Sol tackles this head-on, offering employers frameworks for inclusive policies. One standout: flexible scheduling and remote options, allowing recovery from fluctuating symptoms without disclosure. It boosts productivity, preserves confidence, and curbs attrition. As Grace notes, it's cost-effective, stigma-free, and benefits broader employee well-being. "Menopause doesn't just affect health; it can undermine confidence, identity, and career trajectory," she says. "Much of that impact is preventable with awareness, support, and workplace support."
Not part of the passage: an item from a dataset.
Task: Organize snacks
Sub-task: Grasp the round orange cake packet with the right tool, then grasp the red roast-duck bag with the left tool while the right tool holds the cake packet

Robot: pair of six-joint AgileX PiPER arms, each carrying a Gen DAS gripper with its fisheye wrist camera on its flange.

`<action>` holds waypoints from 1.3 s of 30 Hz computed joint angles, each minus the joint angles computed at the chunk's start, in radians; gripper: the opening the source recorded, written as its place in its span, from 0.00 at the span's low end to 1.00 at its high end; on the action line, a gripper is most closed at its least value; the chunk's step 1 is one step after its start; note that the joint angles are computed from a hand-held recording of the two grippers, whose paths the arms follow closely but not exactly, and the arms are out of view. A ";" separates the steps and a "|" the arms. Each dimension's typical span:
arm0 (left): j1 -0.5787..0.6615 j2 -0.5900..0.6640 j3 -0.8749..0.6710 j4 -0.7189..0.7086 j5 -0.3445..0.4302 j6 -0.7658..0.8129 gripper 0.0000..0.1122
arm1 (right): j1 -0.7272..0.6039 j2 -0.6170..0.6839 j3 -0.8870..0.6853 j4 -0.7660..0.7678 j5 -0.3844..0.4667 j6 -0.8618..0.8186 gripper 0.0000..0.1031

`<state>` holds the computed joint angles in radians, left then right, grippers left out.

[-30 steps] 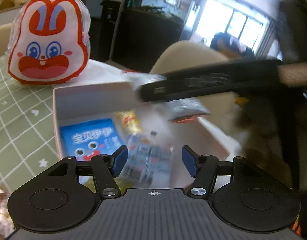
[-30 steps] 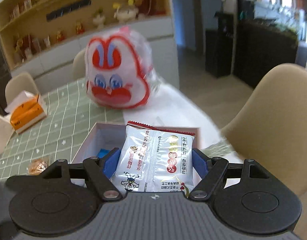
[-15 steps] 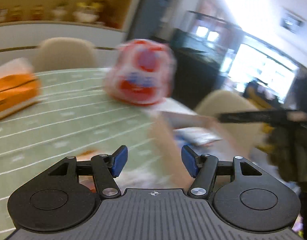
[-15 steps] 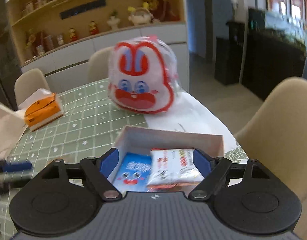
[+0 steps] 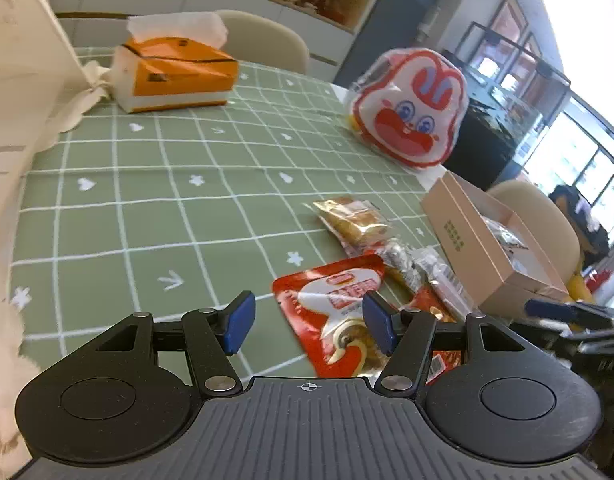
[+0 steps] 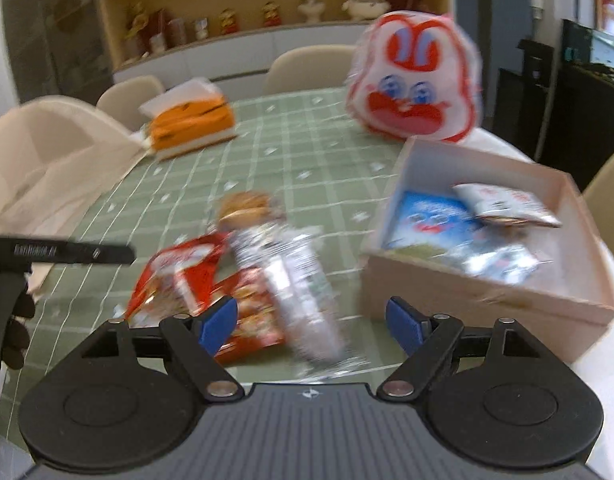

Barriers to workplace policies linger: cultural stigma tying menopause to aging and loss, low awareness among leaders, fears of "special treatment," and scarce trained clinicians. Despite these challenges, Grace remains optimistic: midlife women are often senior, highly skilled, and central to leadership pipelines, and in many aging societies like Singapore, employees are getting older. "Retaining them isn't just compassionate—it's economically smart," she points out. "Ultimately, the shift will happen when menopause is reframed not as a personal issue, but as a workplace wellbeing and talent retention opportunity." While Asian employers may not all be ready today, Grace says that the conversation has already begun — and momentum is building.

The Future is Female
Looking ahead five years, Grace envisions Asian women approaching menopause with confidence, not shame, with access to localized care, more trained practitioners, supportive workplaces, and inclusive research. Sol aims to spark those conversations at home, with doctors, and in offices, reframing menopause as a supported stage of life. "Building a women's health company isn't simply about creating a product that solves health challenges," Grace emphasizes. "To create real impact, you need to engage the entire ecosystem — clinicians, employers, policymakers, investors, and of course, women themselves."
For women opening the Sol app for the first time, Grace hopes for relief: "Finally, someone understands." The intentionally warm, non-clinical design fosters calm, validation, and a spark of possibility, helping users see menopause as a transition rather than an ending.